Professor Anurag Agrawal is Dean, BioSciences and Health Research, Trivedi School of Biosciences, Ashoka University, India, and former director of the Institute of Genomics and Integrative Biology, a national laboratory of CSIR, India. After completing graduate medical education at the All India Institute of Medical Sciences, Delhi, he further trained in Internal Medicine, Pulmonary Disease and Critical Care at Baylor College of Medicine, Houston, USA, followed by a PhD in Physiology from Delhi University. His primary research is in respiratory biology and broader interests are in a new vision of health and healthcare seen through the lenses of emerging technologies. He serves on numerous national and global advisory groups, recently chairing the World Health Organization technical advisory group for SARS CoV2 viral evolution, the Lancet-Financial Times commission for governing digital health futures, and serving on the pandemic preparedness subgroup at the Global Partnership for Artificial Intelligence. He received the Shanti Swaroop Bhatnagar Prize in 2014, the Sun Pharma Foundation award in 2020, and is a fellow of the Indian national science and medical academies.

Rohinton Medhora

Professor of Practice, McGill University's Institute for the Study of International Development

Dr Rohinton Medhora is a founding member of the DTH-Lab and special advisor.
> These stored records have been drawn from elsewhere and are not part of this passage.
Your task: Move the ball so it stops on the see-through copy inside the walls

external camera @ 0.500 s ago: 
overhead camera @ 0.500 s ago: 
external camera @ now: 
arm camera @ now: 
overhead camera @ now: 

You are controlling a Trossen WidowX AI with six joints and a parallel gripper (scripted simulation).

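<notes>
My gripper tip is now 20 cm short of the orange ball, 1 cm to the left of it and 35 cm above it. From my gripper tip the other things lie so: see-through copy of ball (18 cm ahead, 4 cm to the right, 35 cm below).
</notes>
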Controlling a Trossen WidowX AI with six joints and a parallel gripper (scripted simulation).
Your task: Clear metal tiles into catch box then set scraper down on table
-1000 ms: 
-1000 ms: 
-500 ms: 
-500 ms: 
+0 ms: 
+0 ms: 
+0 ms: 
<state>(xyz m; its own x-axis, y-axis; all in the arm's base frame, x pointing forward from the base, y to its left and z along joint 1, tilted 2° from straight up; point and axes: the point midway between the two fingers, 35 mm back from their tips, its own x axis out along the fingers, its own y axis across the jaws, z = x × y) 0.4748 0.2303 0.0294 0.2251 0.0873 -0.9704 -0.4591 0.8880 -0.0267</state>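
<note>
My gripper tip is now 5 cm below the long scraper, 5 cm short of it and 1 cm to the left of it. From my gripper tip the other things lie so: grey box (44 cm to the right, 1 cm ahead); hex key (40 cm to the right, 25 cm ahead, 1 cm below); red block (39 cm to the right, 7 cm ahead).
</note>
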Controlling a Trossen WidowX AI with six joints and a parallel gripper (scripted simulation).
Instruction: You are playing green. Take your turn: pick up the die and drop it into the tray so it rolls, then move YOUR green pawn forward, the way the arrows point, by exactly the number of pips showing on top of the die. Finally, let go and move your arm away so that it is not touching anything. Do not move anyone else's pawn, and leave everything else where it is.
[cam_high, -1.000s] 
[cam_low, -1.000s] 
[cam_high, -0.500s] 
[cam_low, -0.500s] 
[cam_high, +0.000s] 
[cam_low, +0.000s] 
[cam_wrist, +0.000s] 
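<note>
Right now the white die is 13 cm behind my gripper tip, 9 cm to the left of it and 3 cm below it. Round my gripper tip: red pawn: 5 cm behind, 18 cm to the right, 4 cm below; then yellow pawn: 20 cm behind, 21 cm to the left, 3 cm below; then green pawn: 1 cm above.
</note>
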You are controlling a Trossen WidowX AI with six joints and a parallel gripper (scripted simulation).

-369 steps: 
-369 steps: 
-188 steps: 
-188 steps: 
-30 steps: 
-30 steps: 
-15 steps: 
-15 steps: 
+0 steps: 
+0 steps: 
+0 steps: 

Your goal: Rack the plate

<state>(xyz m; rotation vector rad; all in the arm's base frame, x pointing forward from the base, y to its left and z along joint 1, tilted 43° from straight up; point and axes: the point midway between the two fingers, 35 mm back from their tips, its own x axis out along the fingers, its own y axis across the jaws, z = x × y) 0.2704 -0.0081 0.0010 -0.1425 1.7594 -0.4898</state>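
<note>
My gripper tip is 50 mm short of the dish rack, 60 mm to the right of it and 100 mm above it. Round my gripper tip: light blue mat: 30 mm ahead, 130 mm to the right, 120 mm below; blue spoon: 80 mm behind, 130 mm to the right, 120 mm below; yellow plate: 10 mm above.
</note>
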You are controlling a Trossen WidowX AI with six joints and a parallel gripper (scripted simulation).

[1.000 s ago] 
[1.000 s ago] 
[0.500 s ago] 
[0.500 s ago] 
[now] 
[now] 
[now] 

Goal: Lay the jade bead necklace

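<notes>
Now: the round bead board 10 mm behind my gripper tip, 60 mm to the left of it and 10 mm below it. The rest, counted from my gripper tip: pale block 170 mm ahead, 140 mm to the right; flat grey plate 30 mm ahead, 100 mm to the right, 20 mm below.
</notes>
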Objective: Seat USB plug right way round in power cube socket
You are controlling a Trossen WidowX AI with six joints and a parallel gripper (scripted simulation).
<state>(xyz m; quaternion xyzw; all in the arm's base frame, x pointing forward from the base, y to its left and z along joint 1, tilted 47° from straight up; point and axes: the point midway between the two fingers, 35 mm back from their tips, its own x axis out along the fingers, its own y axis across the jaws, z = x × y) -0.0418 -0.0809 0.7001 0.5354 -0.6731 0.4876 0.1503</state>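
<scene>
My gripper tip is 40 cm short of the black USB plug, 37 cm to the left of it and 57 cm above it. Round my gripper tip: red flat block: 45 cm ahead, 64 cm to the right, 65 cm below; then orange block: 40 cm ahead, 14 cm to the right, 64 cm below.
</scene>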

He is professor of practice at McGill University's Institute for the Study of International Development and distinguished fellow and former president at the Centre for International Governance Innovation. Previously, he was vice president of programs at Canada’s International Development Research Centre. He is chair of the board of the Institute for New Economic Thinking, serves on several other boards of non-profits, and sits on the Commission on Global Economic Transformation, co-chaired by Nobel economics laureates Michael Spence and Joseph Stiglitz. In 2021-22 Rohinton chaired the Ontario Workplace Recovery Advisory Committee.